What to do
Going through the data below, find how many lines include the word "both", and reply with that number alone.

Working data
════════════════════
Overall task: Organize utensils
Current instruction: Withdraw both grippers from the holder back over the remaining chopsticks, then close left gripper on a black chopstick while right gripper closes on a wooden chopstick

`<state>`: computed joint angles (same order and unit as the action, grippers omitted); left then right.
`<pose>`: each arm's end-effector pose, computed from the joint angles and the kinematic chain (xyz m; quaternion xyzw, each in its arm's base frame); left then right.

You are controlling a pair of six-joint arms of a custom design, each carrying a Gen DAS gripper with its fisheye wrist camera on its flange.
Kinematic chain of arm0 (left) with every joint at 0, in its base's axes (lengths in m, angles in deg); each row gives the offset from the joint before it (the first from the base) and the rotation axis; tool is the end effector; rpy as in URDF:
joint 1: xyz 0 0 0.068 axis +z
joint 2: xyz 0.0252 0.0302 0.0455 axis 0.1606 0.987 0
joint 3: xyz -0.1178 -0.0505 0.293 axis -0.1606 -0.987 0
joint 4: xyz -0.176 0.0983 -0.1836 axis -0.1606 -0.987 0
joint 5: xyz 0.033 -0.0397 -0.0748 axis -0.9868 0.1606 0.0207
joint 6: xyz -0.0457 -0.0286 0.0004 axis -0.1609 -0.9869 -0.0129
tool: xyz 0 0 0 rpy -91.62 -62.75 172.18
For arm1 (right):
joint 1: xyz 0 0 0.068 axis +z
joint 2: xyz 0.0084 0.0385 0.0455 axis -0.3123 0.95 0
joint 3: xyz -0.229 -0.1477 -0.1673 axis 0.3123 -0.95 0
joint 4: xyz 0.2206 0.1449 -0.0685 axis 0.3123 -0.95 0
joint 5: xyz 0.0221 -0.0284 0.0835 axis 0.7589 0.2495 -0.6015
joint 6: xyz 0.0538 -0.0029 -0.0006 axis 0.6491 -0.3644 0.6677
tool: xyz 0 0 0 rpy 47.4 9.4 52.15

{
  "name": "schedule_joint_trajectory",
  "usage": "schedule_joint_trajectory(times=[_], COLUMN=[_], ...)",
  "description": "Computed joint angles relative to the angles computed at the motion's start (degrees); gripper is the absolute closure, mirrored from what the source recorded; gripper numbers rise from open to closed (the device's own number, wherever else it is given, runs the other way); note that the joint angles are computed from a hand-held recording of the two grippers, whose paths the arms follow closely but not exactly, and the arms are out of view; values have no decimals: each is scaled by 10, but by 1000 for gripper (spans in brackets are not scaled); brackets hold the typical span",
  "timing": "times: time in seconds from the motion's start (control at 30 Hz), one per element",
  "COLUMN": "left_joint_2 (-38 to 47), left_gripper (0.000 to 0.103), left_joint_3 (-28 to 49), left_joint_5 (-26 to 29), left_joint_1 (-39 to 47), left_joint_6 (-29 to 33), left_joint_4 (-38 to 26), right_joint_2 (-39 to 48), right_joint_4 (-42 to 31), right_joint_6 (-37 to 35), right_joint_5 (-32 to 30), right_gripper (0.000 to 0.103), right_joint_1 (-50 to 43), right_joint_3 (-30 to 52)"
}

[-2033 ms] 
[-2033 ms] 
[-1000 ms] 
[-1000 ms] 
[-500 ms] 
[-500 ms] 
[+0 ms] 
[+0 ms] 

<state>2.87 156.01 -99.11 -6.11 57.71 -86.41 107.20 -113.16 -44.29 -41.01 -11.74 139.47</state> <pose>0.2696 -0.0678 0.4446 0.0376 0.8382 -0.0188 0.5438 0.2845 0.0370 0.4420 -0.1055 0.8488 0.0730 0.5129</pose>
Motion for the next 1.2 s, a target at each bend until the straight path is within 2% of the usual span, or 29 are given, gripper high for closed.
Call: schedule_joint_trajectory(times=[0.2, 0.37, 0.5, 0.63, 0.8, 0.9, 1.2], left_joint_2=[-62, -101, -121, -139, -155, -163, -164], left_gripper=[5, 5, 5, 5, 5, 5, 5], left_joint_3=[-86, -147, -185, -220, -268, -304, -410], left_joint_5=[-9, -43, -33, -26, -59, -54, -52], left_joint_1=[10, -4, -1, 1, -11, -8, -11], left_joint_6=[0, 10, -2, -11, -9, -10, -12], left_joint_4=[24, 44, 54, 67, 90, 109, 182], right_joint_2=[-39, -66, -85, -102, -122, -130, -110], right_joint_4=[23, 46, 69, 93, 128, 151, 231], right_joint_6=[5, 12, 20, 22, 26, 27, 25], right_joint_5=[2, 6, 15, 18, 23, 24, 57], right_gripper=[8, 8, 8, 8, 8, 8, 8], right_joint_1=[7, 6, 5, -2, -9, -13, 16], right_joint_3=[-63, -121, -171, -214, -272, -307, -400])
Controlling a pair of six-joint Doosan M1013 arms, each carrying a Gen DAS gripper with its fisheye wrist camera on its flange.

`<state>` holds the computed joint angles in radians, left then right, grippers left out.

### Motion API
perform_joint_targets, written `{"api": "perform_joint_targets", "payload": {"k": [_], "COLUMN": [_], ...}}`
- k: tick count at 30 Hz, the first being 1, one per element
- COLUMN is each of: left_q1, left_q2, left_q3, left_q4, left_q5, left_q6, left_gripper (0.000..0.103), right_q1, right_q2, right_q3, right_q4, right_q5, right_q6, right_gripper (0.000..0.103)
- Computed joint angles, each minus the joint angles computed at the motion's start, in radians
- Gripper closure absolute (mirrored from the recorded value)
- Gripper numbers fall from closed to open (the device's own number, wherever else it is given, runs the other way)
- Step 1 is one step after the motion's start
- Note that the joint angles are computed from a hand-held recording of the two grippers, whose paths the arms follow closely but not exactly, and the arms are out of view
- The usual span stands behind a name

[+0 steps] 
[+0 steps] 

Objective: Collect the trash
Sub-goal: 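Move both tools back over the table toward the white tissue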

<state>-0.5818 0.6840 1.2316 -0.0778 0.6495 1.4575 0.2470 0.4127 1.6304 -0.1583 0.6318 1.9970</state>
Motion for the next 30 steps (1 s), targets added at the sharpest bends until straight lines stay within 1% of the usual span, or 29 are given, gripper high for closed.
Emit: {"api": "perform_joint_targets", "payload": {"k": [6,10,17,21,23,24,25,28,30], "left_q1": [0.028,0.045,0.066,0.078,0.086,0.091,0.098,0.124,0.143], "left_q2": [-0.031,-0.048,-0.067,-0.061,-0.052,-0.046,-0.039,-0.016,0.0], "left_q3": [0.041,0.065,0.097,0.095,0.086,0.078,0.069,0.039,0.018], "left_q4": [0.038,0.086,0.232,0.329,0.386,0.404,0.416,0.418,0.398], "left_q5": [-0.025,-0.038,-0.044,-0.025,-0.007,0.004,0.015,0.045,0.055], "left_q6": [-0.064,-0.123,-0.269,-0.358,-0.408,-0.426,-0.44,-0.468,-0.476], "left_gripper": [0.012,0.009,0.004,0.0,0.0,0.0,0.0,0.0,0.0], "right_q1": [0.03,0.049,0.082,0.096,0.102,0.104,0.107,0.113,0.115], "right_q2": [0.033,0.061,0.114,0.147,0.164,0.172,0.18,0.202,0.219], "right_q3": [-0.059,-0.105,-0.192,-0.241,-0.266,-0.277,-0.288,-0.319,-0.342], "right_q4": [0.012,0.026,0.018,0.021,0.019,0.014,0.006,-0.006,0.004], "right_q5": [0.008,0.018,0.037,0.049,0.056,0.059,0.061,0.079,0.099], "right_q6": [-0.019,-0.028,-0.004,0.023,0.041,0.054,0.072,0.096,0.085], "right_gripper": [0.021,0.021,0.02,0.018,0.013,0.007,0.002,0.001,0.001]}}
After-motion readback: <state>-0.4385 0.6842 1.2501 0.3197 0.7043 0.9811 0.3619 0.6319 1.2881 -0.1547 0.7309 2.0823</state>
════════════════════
Answer box
2